Nizza wird eine Zitterpartie

Prodi warnt vor Scheitern. Paris und Berlin weiter uneinig über Stimmengewicht

HANNOVER/BRÜSSEL/DEN HAAG afp/rtr/dpa ■ Kurz vor dem Reformgipfel der EU in Nizza hat EU-Kommissionspräsident Romano Prodi die Regierungen der Mitgliedstaaten heftig kritisiert. „Bislang werden die Reformverhandlungen von Taktik dominiert“, sagte er der Welt. Deshalb hält er die Gefahr eines Scheiterns des Gipfels für sehr groß. Prodi mahnte die französische EU-Ratspräsidentschaft, die Bemühungen um einen Erfolg zu verstärken. Zugleich unterstützte er den deutschen Wunsch nach einer Neugewichtung der Stimmen im Rat. Diese blieb auch nach dem samstäglichen Treffen zwischen Kanzler Schröder und Frankreichs Präsident Chirac in Hannover weiter strittig. Chirac sagte, in Nizza könne eine Lösung wohl erst „in letzter Minute“ gefunden werden. Paris ist strikt dagegen, dass Deutschland mit seinen 82 Millionen Einwohnern mehr Gewicht bekommt als Frankreich mit seinen 60 Millionen. Schröder zeigte sich aber sicher, dass Nizza daran nicht scheitern werde.
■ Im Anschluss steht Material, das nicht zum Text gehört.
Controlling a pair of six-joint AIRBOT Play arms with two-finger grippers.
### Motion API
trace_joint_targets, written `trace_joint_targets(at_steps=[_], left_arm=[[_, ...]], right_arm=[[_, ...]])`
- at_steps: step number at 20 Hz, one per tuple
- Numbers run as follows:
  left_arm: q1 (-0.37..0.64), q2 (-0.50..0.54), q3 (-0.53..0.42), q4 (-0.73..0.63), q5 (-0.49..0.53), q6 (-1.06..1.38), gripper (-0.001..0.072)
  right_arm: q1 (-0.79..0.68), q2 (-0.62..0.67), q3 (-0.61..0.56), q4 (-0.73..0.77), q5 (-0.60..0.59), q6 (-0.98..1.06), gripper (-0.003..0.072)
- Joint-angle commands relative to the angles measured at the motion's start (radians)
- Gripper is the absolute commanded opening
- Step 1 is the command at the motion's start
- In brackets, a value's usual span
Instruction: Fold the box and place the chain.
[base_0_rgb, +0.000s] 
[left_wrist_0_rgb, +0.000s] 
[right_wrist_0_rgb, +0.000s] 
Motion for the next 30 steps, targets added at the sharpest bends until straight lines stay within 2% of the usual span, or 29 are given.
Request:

Ebenfalls am Samstag hatte der niederländische Premier Wim Kok angekündigt, bei dem EU-Gipfel in Nizza die Rechte der kleinen EU-Staaten zu verteidigen. Die Struktur der EU-Kommission solle so geändert werden, dass jedes Land nur einen Kommissar stelle. Bislang stellen die großen Länder wie Deutschland zwei Kommissare, kleinere wie die Niederlande nur einen.

Ein weiterer Knackpunkt beim Reformgipfel in Nizza: die angestrebte Ausweitung des Mehrheitsprinzips bei Entscheidungen im Rat. Hier forderte Schröder vorgestern konkret Mehrheitsentscheidungen für den Außenhandel. Gleichzeitig deutete er ein Einlenken Deutschlands in der Frage der Mehrheitsentscheidungen bei der Zuwanderungspolitik an.